→ Work to be completed: Reproduce the listing word for word, leaving every picture behind.

→ Data:
• • • • • • •
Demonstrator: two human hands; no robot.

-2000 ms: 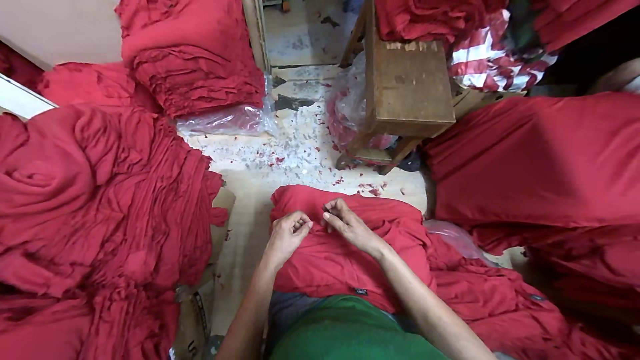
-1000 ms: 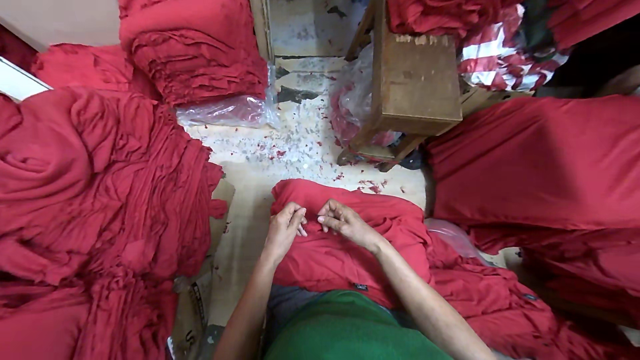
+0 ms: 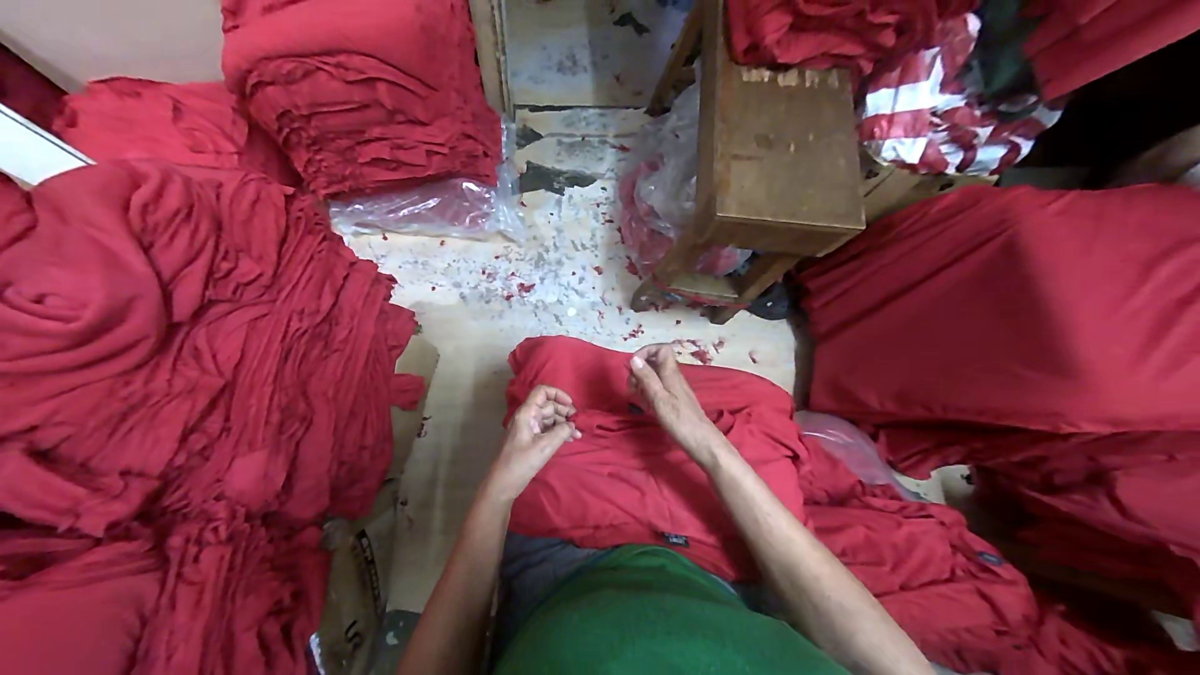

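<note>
A red cloth garment (image 3: 656,469) lies spread over my lap, with a small dark label (image 3: 676,540) at its near edge. My left hand (image 3: 544,422) hovers above its left part, fingers curled and thumb near the fingertips. My right hand (image 3: 659,375) is above the far part of the cloth, thumb against the index finger. A small dark thing shows on the cloth just below the right fingers. Whether either hand pinches something thin, such as a thread, cannot be made out.
Big piles of red cloth stand at left (image 3: 216,347) and upper left (image 3: 361,103). A wooden stool (image 3: 787,141) is ahead with cloth on top. More red cloth (image 3: 1012,309) is draped at right. Red scraps litter the floor (image 3: 544,272).
My hands were close together at about the same height; now they are farther apart, my right hand having moved away from my body. The cloth is still on my lap.
</note>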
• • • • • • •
→ Answer for the task:
Demonstrator: two human hands; no robot.

-2000 ms: 
-1000 ms: 
+0 ms: 

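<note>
A red cloth garment (image 3: 656,469) lies spread over my lap, with a small dark label (image 3: 676,540) at its near edge. My left hand (image 3: 544,422) hovers above its left part, fingers curled and thumb near the fingertips. My right hand (image 3: 659,375) is above the far part of the cloth, thumb against the index finger. A small dark thing shows on the cloth just below the right fingers. Whether either hand pinches something thin, such as a thread, cannot be made out.
Big piles of red cloth stand at left (image 3: 216,347) and upper left (image 3: 361,103). A wooden stool (image 3: 787,141) is ahead with cloth on top. More red cloth (image 3: 1012,309) is draped at right. Red scraps litter the floor (image 3: 544,272).
My hands were close together at about the same height; now they are farther apart, my right hand having moved away from my body. The cloth is still on my lap.
</note>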

This finishes the answer.